4. Law enforcement agency: State auditors from the state of Minnesota found that between 2013 and 2015 over 88 police officers in the department had misused the access to personal data. The officers have used to access personal data in state driver license database to look up for information on girlfriend, family, and others without authorization or relevance to the official investigation. The data was used for stalking, harassment, or even identity theft.

5. Morgan Stanley Client: Morgan Stanley discovered in 2015 that a financial advisor downloaded account data of about 10 percent of their wealth management data. The data was calculated to be of 350,000 people about 900 of those people later showed anonymous text from Pastebin.

How to Prevent Data Abuse?

1. Categorize and prioritize the data:

The majority of the organization fails to identify the information critical for them and how to protect it? By categorizing the information by value and confidentiality companies can prioritize the data needed to secure first. Employee record and customer information can be one of your top priorities- Social security number, bank account numbers, Email id, credit card numbers, personal information are types of data that need to be protected with regards to their sensitivity this is mostly structured data that needs to be protected. Unstructured data like contracts, customer messages, call recordings; financial contracts should be included in the unstructured data and also need to be protected.
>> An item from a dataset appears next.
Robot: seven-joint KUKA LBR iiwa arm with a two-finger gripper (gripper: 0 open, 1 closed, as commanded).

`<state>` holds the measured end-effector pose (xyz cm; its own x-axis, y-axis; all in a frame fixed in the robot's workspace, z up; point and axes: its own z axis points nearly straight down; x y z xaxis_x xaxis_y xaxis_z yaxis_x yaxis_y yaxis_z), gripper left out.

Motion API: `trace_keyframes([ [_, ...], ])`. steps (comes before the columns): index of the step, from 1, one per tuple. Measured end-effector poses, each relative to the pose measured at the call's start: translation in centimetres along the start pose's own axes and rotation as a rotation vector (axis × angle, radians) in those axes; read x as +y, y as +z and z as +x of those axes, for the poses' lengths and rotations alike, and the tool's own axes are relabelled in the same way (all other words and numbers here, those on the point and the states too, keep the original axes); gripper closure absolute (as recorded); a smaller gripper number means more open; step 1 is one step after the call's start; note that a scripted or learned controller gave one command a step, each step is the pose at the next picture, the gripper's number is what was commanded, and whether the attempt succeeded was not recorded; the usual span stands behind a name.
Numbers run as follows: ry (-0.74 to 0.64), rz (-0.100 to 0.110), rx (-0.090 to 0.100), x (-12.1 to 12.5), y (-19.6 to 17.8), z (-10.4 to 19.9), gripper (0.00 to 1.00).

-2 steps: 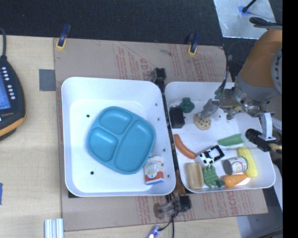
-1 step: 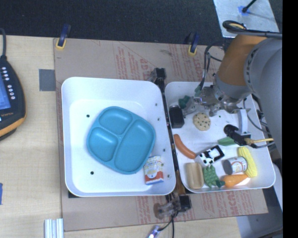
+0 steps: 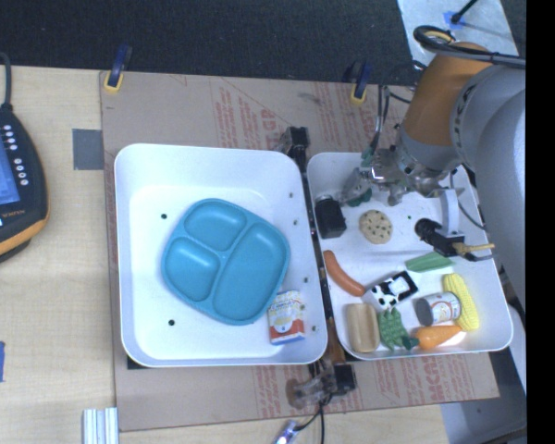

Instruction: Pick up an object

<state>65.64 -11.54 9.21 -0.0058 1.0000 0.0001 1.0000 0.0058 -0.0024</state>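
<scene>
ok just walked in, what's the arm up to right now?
The KUKA arm reaches in from the right, with its gripper low over the back of the right bin. Nothing visibly sits in its grasp. Just in front of it lies a cookie, with a black block to the left. The rest of the toy food, including a hot dog, corn and a carrot, lies nearer the front. The left bin holds a blue divided tray and a small carton.
</scene>
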Motion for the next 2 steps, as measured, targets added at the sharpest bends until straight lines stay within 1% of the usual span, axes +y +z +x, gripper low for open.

2. How the current information flows? And perform the risk assessment

Understand the data flow both procedurally and practically to see how the confidential information flows in the organization. Understanding the flow of information procedure can be a straightforward task, practically understanding different touch points of the data and where the leakages might happen is important which can be done with in-depth analysis.

You can even do a security analysis of your data with following simple questions:

i. Which employees can access the data? (Creating a set of people using the data.)
ii. Which employees can create, modifies or share this data? – This will help in creating a hierarchy of data access.
iii. Is their gap between the procedures followed and policies laid down? This will help in identifying whether you need any procedural change which can prevent data leakage.

3. Access, usage and information distribution policies

After a deep risk assessment, an organization can quickly craft a distribution policy for various confidential information. The policies can govern who can access the data, use or receive which type of data in what context. Having enforcers in place to prevent data abuse and policy enforcement is important.

Four types of distribution policies

i. User information
ii. Communication data
iii. Patent or intellectual property
iv. Employee records

4. Review

Organizations need to regularly review their systems, policies, and training. A monitoring system can help the organization to implement employee training, expanding deployment, and eliminate vulnerabilities. The monitoring system can be reviewed extensively in an event of a breach to analyze the system failures. External audits can also prove useful in checking vulnerabilities and threats. Repeated and regular system benchmarking in the organizations can protect the confidential information at much-expanded level. To know more about the review process for your data, download our whitepapers.

Conclusion

Protection of data is a continuous process and needs to be improved as threats become intelligent and data grows. Crafting out a policy for access, process, and flow of data will help to have a better growth plan in place, and also increased customer reliability.